Print the listing below exactly, minus its pictures.

────

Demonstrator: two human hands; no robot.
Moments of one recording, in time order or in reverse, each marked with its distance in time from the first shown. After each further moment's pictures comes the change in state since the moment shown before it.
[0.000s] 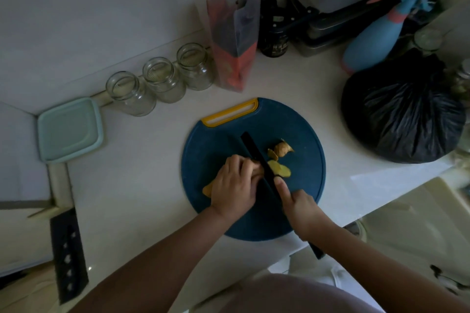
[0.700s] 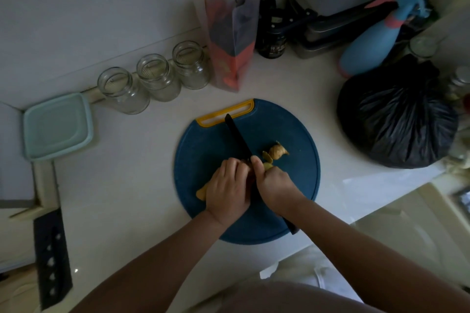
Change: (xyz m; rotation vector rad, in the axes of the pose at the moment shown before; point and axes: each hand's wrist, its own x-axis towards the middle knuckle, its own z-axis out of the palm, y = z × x) left_hand -0.007 -0.002 0.009 0.005 0.051 -0.005; right_hand 0.036 -0.041 0.008 0.096 -0.032 0.020
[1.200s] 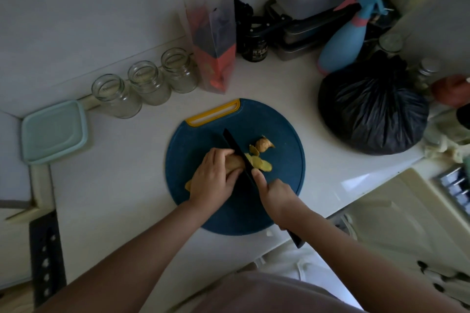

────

Solution for this problem —
Demonstrator: two human hands; no robot.
Moments of one recording, in time order or in reverse, each marked with its distance in time from the first shown. After each further moment's pictures comes the change in state since the moment shown before it.
[0.000s] 
[0.700s] 
Change: (xyz m; rotation vector rad, in the axes of the pose at the moment shown before; point and axes: each hand's wrist, its own x-axis towards the middle knuckle, its own z-axis out of the palm, y = z × x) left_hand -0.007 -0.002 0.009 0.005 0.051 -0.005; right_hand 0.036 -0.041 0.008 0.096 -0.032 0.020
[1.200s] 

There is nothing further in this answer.